Ah, well that one is meant to be created at runtime (the :element-type part is a bug). Initializing (creation seems rather fast) the array itself appears to be slower than the current lambda-list implementation.

guicho271828 commented 7 years ago

Please cut the new branch and share the testing code on github . And then I can test it by myself .

ghost commented 7 years ago

Here you go,

https://github.com/akssri/trivia/blob/lambda/level2/derived3-fast.lisp

guicho271828 commented 7 years ago

by the way, lambda-list pattern is slower than destructring-bind on big-list in my environment, although this speedup is still valid. Trivia is faster on small lists and slow in long lists? sbcl-1.3.11, ubuntu 16.04.

guicho271828 commented 7 years ago
(let ((tmp 0)
      (lst '(1 2 :x 1 :b 2))
      (big-lst (list* 1 2 :x 1 :b 2 (loop :repeat 100 :collect (intern (symbol-name (gensym)) "KEYWORD")))))
  (time
   (dotimes (i 1000)
     (destructuring-bind (a0 a1 &key x b) lst
       (incf tmp))))
  (time
   (dotimes (i 1000)
     (match big-lst
       ((λlist a0 a1 &key x b)
        (incf tmp)))))
  (time
   (dotimes (i 1000)
     (match big-lst
       ((λlist-o a0 a1 &key x b &allow-other-keys)
        (incf tmp))))))

processor cycles:

d-bind lambda-list lambda-list-o
big-list repeat 100 187,080 473,232 45,273,906
big-list repeat 1 124,548 22,032 1,592,475
guicho271828 commented 7 years ago

I am confident that making a lookup table for the runtime object is a wrong direction. Rather, you should make a fixed lookup table representing the pattern (not the runtime object)

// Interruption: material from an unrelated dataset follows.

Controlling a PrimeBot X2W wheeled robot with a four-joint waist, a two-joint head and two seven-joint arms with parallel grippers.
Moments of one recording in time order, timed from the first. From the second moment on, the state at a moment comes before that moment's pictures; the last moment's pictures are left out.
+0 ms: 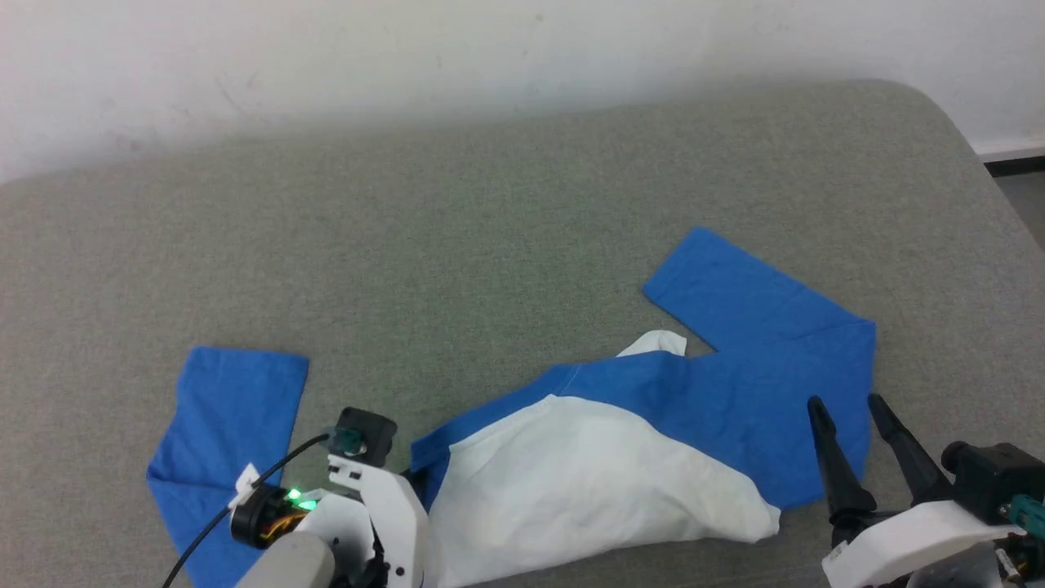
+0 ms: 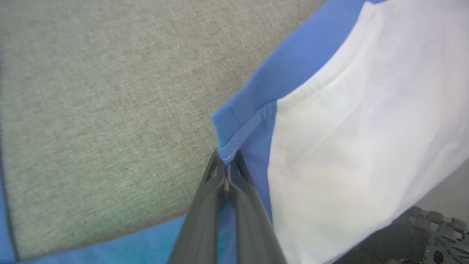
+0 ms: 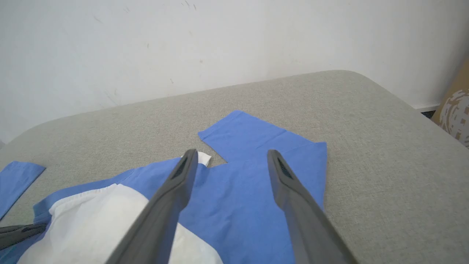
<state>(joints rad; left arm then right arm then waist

Scanning the list of length 100 is an unavoidable bottleneck as long as you are using a list as the runtime input. In fact, whatever structure the list is to be converted into, conversion itself requires O(n) in order to scan over the list. So the O(lg n) does not happen. <-- this statement is wrong, your goal is from O(n^2) to O(n lg n).

ghost commented 7 years ago

I'm not entirely sure what you mean here by a runtime object.

The lookup table created at compile time is only the sorted list of keywords, the one created created at runtime is a place for storing the keyword args as they are found (in arbitrary order). Is it this latter store that you mean ?

I'm fairly sure that using linear search instead of binary search one can achieve parity with destructuring-bind for big-list.

ghost commented 7 years ago

I doesn't appear to be feasible to optimize for the constants in O(n lg m) to work in all regimes. I tried eliminating the loop in the binary search by inlining the search for small arguments but that keeps it at ~10x slower for the above test-cases (not surprisingly, because of the overhead).

There is noticeable speed-up when the pattern itself has ~1000 odd keyword arguments where O(n m) starts to hurt, but this case is far too niche and barely applicable in practice.

(Closing this issue.)

guicho271828 commented 7 years ago

Assuming n is for big-list and m is for the number of keywords in the pattern. Above impl is trying to achieve O( n + m log n ) where the first term n for converting the list to heap and m log n for looking up the heap m times for m keywords, each taking log n.

I am instead suggesting that we can aim for O(n log m) for very long patterns. There is no runtime overhead for constructing the heap, since it is done in compile time.

guicho271828 commented 7 years ago

There is noticeable speed-up when the pattern itself has ~1000 odd keyword arguments where O(n m) starts to hurt, but this case is far too niche and barely applicable in practice.

Ok, you seem to test it too. hmm..

ghost commented 7 years ago

The above implementation is also doing O(n log m) - the given argument list is never copied. I'm still surprised that the overhead for this so high.

(Heap here was a terrible usage, since I'm really using binary search; sorry for the conflation - edited title.)